By Asa Stahl
What happens when two different kinds of auroras get together? One spills the other’s secrets.
Amateur astronomers have captured a strange combination of red and green auroras on camera, and physicists have now used these images to learn what may trigger the more mysterious part of the lightshow.
Photographer Alan Dyer was in his backyard in Strathmore, Canada, when he saw the lights dancing overhead and started filming. “I knew I had something interesting,” says Dyer, who also writes about astronomy. What he didn’t know was that he had just made the most complete recording of this rarely seen phenomenon.
At a glance, Dyer’s video looks like a celestial watermelon.
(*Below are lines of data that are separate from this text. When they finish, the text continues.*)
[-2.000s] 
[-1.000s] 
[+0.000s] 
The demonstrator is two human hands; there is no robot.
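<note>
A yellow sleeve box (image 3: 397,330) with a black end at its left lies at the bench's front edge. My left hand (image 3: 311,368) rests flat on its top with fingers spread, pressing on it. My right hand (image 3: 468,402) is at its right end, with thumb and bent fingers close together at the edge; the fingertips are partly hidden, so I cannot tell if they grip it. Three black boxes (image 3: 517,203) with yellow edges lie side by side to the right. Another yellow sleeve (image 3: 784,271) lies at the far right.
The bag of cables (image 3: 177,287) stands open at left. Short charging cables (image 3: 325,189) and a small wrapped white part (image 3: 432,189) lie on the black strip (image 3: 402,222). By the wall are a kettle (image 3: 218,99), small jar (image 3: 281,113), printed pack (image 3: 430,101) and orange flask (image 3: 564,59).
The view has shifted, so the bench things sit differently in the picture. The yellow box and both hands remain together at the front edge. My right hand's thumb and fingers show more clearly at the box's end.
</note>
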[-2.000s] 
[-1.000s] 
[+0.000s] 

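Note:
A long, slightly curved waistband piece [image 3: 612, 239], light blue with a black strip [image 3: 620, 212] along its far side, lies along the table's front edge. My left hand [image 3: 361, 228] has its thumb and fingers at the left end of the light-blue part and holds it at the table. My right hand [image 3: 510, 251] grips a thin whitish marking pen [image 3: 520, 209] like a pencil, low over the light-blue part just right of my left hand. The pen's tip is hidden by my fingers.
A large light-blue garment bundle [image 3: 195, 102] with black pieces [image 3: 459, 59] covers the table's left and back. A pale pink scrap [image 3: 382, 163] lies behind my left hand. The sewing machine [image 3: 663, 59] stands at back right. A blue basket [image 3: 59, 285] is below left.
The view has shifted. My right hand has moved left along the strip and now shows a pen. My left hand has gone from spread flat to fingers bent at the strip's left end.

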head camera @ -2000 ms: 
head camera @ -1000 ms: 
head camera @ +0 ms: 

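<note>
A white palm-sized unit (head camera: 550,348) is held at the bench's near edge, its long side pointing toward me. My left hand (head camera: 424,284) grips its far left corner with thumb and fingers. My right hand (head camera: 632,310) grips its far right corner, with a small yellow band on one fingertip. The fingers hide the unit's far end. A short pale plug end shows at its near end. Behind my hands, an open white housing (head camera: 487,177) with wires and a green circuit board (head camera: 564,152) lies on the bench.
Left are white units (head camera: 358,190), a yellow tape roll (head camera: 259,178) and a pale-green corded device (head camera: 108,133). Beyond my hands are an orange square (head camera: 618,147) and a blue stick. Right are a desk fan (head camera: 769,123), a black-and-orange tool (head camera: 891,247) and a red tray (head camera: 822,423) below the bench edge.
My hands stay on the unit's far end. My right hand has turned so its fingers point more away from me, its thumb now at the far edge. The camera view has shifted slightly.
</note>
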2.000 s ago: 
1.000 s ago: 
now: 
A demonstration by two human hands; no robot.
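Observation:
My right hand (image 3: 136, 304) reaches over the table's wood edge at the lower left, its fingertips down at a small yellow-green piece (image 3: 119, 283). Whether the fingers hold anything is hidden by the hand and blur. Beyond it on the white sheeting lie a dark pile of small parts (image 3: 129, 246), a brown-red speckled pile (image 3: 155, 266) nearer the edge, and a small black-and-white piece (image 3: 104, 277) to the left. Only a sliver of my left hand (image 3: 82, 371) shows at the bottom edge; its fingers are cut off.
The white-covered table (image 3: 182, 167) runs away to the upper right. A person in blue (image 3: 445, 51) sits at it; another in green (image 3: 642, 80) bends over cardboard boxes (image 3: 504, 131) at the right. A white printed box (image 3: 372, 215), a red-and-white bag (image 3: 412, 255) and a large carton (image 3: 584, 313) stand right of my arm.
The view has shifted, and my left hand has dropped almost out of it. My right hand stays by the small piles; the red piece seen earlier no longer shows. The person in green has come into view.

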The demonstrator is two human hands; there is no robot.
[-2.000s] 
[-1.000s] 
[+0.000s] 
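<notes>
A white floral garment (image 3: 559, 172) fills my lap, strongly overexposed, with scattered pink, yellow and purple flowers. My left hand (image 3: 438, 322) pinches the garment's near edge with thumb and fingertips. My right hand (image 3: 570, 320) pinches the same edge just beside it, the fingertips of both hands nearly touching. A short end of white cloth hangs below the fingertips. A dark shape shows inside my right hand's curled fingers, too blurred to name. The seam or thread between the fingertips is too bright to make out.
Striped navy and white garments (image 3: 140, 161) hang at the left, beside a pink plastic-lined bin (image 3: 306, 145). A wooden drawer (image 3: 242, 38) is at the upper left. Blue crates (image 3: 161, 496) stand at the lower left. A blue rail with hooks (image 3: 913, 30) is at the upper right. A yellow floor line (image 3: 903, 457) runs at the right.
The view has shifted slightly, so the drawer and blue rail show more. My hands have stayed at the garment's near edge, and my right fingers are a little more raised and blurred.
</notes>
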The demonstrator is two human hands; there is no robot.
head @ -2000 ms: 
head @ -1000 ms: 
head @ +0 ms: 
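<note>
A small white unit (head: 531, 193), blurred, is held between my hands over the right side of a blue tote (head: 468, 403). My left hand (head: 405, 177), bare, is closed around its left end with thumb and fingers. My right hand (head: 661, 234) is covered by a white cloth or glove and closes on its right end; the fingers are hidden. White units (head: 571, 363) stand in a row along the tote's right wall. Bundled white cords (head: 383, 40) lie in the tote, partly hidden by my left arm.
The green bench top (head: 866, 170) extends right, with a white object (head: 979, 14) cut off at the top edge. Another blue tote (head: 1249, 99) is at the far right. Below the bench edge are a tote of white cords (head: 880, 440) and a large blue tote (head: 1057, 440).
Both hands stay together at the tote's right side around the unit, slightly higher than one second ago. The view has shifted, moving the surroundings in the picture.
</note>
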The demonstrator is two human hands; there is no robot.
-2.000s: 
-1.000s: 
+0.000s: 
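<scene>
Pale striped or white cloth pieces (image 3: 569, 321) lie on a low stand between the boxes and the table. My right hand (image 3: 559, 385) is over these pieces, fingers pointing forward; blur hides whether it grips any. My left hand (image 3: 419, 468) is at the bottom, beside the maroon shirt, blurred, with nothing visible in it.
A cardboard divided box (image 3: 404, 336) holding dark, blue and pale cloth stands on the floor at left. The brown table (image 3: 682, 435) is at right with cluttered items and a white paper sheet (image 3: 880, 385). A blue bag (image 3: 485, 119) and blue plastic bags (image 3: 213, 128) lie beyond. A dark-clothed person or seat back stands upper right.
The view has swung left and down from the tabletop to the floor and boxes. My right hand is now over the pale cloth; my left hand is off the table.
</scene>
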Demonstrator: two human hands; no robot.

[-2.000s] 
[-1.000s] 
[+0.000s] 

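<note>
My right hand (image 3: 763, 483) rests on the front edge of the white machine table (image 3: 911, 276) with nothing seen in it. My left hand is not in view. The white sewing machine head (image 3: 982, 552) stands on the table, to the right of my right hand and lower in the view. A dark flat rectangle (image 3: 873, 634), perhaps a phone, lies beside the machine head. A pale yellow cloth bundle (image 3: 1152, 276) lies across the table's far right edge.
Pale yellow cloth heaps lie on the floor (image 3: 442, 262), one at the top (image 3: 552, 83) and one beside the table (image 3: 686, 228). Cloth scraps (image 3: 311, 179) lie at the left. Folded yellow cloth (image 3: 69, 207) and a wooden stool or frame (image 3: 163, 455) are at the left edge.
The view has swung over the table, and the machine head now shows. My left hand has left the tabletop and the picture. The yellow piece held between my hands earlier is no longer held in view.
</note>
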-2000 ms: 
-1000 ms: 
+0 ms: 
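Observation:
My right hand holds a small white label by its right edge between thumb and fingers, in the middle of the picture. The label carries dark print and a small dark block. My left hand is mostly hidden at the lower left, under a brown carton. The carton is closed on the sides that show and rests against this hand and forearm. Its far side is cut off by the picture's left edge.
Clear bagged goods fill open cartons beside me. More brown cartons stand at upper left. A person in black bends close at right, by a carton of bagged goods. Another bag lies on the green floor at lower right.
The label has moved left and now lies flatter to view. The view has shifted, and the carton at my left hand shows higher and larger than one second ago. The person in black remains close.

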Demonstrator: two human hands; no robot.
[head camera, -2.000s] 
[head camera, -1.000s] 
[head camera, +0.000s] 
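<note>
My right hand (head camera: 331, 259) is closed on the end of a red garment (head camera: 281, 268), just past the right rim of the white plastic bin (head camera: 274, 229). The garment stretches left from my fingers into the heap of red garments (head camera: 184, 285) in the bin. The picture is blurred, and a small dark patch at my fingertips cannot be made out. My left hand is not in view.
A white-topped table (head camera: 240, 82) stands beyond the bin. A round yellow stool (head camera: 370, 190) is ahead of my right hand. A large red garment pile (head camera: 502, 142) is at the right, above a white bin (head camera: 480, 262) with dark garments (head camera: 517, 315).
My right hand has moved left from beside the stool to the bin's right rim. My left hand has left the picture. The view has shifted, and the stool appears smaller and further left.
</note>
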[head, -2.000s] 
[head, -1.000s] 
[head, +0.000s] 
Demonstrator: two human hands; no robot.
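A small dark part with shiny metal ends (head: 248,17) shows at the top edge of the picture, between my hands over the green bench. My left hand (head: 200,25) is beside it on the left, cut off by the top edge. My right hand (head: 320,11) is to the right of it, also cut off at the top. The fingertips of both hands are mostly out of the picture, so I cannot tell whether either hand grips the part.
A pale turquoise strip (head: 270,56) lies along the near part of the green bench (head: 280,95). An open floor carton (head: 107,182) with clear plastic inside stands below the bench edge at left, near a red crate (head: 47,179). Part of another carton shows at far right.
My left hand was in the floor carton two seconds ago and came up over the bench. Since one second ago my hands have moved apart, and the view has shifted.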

The rind, a rippling green aurora, is well understood: It appears when the solar wind energizes protons trapped within Earth’s magnetic field, which then rain down and knock electrons and atoms around (SN: 12/10/03). That action is what gives the phenomenon — called a proton aurora — its name.
The swath of fruity magenta is more mysterious: Though scientists have known about these “stable auroral red arcs” for decades, there’s no widely accepted proof of how they form. One popular theory is that part of Earth’s magnetic field can heat up the atmosphere and, like proton rain, jostle particles.
Researchers had seen both of these particular kinds of aurora before, says Toshi Nishimura, a space physicist at Boston University, but the combination was mysterious. “Scientists didn’t have a good idea of why they could be together.”
Along with satellite observations, Dyer’s images and similar ones captured by other amateur astronomers in Canada and Finland show how the two phenomena may be related, Nishimura’s team reports in the July JGR Space Physics. Thin rays in the red aurora trace the paths of electrons as they fall along the Earth’s magnetic field. So just as proton rain triggers the green aurora, electron rain appears to trigger the red one, with the solar wind powering both at the same time. Since the electrons carry less energy than the protons, they make for a more reddish color.
But electron rain might not be the only way to produce the stable auroral red arcs, cautions Brian Harding, a space physicist at the University of California, Berkeley. Either way, he says, the results are exciting because they show what’s going on is more complicated than researchers thought.
Those complications are important to understand. The auroras Dyer saw, though beautiful, are danger zones for radio communication and GPS systems (SN: 8/13/17). As Nishimura puts it: If you were driving under a subauroral red arc, your GPS might tell you to veer into a field.
Until scientists better understand these red glows, they won’t be able to forecast space weather like they do normal weather, Harding explains. “You want to make sure that you can predict stuff like this,” he says.
The new results would not have been possible without the citizen scientists who took the photos, Nishimura says. “This is a new way of doing research…. When they take more and more cool images, they find more and more things that we don’t know about.”
According to Dyer, more photos are exactly what’s coming. “We can make a unique contribution to science,” he says. After all, “you never know what’s going to appear.”